*Exercise*.
Look through the listing below for lines containing "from". State how many there are, and nothing else.

*Data*.
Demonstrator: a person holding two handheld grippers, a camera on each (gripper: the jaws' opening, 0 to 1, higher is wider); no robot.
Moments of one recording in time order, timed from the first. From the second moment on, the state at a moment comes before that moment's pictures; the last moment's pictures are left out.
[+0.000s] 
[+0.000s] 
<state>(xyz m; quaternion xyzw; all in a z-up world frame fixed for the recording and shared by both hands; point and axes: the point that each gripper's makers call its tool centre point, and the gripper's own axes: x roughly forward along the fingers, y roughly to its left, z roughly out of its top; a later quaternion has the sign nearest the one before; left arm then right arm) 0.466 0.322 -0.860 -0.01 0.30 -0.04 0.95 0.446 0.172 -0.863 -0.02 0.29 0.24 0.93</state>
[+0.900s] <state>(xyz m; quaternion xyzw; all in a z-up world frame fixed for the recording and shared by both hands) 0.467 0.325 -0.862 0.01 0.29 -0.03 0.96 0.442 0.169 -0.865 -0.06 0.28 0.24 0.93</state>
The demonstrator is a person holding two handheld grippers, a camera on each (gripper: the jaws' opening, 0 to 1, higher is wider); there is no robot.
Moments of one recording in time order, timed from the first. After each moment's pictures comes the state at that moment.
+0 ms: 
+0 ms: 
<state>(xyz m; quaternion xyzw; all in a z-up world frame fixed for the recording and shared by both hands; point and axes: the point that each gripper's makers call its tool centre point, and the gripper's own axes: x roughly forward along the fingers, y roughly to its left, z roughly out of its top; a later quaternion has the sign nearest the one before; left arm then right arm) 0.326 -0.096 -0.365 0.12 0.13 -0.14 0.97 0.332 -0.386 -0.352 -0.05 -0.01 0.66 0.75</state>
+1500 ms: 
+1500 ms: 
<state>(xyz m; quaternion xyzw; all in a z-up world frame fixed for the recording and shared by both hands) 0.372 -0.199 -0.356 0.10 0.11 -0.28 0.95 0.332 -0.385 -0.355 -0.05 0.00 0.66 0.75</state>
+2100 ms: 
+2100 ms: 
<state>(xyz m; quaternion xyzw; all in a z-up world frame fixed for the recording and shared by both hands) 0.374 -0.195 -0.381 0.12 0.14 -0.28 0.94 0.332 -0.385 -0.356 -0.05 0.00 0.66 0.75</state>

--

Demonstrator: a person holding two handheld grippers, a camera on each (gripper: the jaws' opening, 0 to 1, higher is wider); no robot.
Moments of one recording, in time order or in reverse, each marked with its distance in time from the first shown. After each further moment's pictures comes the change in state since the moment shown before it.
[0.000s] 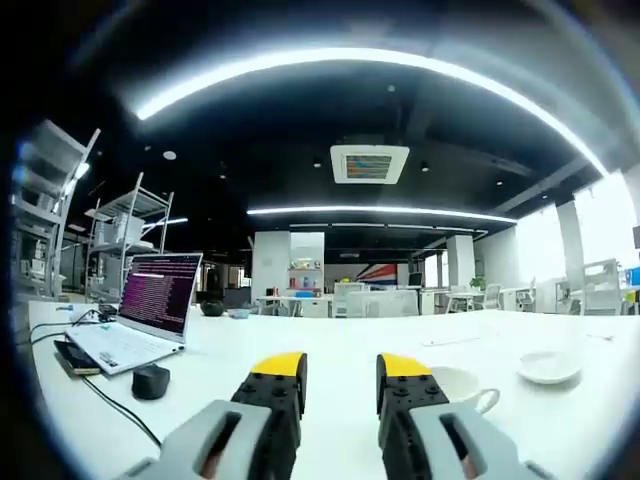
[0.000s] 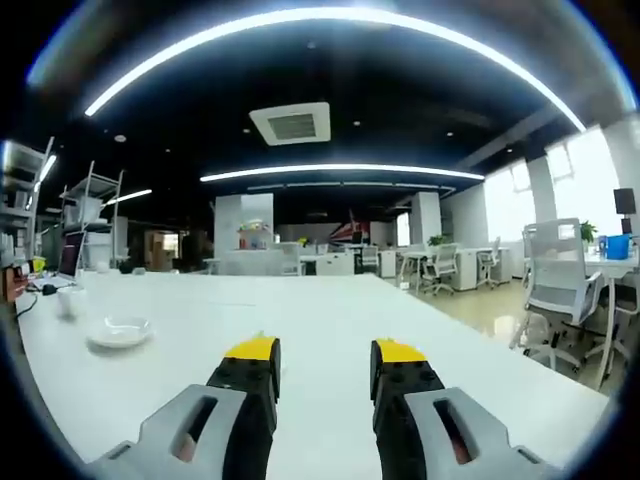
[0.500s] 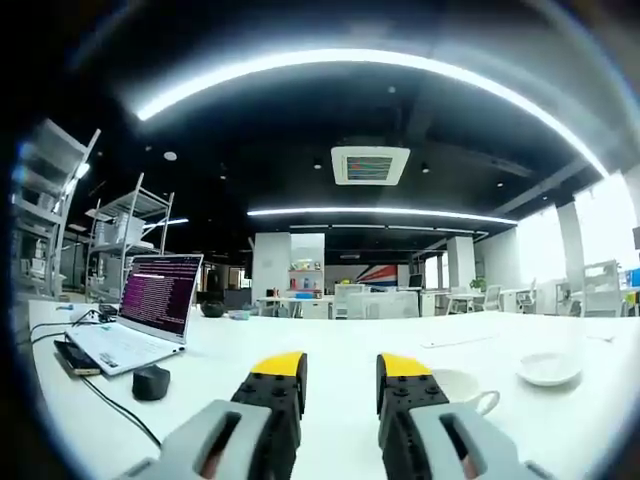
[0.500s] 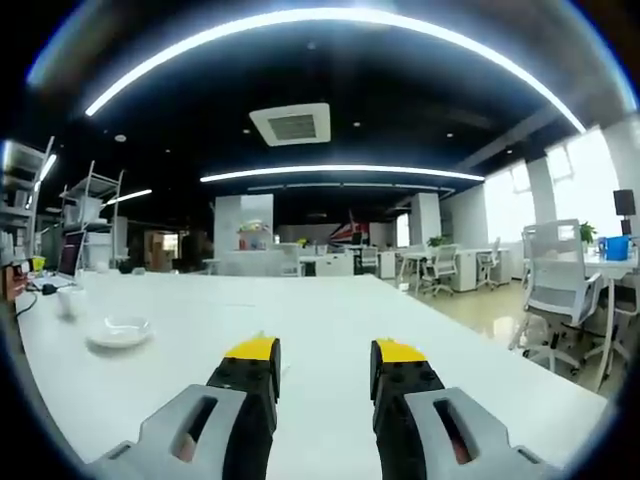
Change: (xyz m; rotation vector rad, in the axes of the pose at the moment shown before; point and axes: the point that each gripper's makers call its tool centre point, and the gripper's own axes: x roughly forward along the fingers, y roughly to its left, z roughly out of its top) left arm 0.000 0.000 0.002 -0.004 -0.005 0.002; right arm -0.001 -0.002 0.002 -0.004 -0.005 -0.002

*Output of the exercise*.
3